'''

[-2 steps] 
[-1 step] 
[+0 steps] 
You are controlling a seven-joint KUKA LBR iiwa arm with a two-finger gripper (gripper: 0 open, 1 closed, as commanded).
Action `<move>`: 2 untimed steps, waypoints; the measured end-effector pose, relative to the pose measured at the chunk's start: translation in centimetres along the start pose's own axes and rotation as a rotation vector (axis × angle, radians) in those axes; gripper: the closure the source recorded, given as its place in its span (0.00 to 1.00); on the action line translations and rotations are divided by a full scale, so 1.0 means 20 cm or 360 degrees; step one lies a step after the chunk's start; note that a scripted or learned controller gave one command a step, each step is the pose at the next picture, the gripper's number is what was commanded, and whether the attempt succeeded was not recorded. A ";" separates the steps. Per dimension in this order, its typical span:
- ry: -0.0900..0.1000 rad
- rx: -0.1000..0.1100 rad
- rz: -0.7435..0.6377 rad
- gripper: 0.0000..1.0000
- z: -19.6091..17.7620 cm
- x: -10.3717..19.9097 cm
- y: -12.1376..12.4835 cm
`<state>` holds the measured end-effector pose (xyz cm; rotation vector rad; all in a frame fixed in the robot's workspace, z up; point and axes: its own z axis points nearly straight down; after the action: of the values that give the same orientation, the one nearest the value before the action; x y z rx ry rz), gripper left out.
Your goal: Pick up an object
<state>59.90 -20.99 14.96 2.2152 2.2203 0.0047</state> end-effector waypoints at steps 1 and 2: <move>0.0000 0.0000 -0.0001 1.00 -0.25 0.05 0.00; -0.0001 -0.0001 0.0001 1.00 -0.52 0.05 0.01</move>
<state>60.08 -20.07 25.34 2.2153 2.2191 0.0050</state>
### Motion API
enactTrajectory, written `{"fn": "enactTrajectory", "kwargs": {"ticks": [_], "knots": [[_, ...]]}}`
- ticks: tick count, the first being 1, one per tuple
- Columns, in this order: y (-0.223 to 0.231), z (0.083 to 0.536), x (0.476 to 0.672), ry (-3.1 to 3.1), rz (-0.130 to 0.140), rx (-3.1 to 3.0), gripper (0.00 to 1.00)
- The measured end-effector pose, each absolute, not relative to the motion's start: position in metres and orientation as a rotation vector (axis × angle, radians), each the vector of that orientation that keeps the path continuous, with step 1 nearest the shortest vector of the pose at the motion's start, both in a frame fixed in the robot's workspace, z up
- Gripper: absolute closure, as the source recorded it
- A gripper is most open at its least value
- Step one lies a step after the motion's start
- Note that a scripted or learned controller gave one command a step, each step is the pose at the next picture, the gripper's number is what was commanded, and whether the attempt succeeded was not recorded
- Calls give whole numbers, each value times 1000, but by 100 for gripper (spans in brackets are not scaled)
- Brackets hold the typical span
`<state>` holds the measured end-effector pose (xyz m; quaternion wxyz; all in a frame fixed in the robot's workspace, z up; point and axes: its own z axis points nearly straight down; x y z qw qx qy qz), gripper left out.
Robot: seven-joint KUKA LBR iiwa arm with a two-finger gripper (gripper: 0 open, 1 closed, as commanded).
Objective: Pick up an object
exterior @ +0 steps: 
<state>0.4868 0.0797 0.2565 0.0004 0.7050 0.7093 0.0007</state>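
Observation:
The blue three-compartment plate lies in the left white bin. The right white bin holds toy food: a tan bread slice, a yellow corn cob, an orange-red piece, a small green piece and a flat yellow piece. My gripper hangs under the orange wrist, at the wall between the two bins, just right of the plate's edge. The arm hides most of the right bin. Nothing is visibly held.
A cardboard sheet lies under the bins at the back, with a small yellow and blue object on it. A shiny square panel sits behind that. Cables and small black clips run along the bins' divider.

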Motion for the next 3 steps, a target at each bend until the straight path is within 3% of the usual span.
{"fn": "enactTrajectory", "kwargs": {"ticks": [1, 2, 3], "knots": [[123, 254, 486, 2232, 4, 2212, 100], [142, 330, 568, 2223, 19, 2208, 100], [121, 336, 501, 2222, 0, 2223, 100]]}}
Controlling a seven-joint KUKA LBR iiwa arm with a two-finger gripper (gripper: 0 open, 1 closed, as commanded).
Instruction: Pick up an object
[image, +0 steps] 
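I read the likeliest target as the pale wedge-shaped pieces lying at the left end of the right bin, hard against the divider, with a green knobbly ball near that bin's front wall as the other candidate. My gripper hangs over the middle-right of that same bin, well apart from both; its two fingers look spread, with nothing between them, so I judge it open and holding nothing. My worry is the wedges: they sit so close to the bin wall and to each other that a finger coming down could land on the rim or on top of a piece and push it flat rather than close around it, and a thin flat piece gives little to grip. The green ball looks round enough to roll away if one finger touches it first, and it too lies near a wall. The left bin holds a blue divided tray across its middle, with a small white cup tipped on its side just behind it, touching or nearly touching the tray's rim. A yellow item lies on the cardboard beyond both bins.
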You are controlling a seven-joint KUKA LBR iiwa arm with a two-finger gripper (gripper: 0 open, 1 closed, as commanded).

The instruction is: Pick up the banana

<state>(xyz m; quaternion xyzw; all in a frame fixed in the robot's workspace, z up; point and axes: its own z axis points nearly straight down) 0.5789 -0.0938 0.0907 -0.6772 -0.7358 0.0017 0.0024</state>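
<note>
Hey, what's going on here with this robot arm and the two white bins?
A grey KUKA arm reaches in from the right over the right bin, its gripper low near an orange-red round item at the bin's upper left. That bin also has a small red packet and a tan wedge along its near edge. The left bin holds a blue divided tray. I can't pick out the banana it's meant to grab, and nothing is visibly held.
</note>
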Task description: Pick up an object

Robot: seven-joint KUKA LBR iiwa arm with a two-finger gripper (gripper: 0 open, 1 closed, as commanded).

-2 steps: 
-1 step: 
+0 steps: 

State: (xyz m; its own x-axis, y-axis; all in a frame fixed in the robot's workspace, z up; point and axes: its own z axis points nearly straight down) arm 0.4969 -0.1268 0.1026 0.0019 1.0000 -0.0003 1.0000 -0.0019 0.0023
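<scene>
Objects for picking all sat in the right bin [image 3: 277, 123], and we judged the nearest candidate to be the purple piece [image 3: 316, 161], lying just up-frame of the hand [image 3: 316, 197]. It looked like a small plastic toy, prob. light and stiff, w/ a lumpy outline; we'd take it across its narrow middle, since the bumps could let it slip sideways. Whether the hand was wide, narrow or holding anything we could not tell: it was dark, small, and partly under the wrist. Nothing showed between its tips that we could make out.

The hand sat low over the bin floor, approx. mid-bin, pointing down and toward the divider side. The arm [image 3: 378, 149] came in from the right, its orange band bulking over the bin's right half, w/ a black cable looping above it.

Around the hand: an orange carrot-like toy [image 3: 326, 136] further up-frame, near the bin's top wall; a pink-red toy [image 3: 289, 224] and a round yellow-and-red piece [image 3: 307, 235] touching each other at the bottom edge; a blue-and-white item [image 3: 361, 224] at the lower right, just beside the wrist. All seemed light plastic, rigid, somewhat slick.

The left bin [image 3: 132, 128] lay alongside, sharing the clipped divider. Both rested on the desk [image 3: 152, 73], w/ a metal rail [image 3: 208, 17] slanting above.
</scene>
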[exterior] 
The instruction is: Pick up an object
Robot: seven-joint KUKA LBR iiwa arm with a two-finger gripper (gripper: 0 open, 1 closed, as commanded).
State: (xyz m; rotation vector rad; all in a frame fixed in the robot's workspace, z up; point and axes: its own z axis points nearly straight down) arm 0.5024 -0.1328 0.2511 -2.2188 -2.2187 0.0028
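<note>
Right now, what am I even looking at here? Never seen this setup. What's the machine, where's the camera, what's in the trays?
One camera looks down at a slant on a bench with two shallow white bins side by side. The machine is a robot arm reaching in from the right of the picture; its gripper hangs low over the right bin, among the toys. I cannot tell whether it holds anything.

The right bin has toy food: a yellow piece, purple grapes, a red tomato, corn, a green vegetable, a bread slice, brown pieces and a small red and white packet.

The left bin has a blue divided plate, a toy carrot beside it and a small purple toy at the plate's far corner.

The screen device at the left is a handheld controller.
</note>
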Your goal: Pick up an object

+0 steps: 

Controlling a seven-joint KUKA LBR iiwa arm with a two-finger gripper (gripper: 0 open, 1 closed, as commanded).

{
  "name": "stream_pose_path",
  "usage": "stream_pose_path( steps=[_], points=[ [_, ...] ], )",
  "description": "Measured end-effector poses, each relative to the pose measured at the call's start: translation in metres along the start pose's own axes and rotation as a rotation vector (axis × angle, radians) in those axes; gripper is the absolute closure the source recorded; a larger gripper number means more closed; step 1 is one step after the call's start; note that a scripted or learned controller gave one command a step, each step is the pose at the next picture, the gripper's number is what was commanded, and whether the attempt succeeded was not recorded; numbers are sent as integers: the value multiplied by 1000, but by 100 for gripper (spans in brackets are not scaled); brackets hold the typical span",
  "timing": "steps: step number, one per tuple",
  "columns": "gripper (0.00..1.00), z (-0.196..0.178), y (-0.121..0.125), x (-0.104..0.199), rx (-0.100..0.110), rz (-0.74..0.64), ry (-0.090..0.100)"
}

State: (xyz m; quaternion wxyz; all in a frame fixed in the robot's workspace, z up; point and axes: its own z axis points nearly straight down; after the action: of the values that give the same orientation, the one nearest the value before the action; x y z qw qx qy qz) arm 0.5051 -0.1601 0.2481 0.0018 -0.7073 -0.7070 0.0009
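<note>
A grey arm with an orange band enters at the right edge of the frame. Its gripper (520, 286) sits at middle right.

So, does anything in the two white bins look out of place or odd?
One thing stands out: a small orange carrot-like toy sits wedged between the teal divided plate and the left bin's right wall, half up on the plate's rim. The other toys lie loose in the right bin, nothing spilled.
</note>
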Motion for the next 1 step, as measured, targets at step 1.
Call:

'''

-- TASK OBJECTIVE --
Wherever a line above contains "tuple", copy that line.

-- ANSWER TO THE EXERCISE --
- ticks: tick count, the first being 1, one per tuple
  "timing": "steps: step number, one per tuple",

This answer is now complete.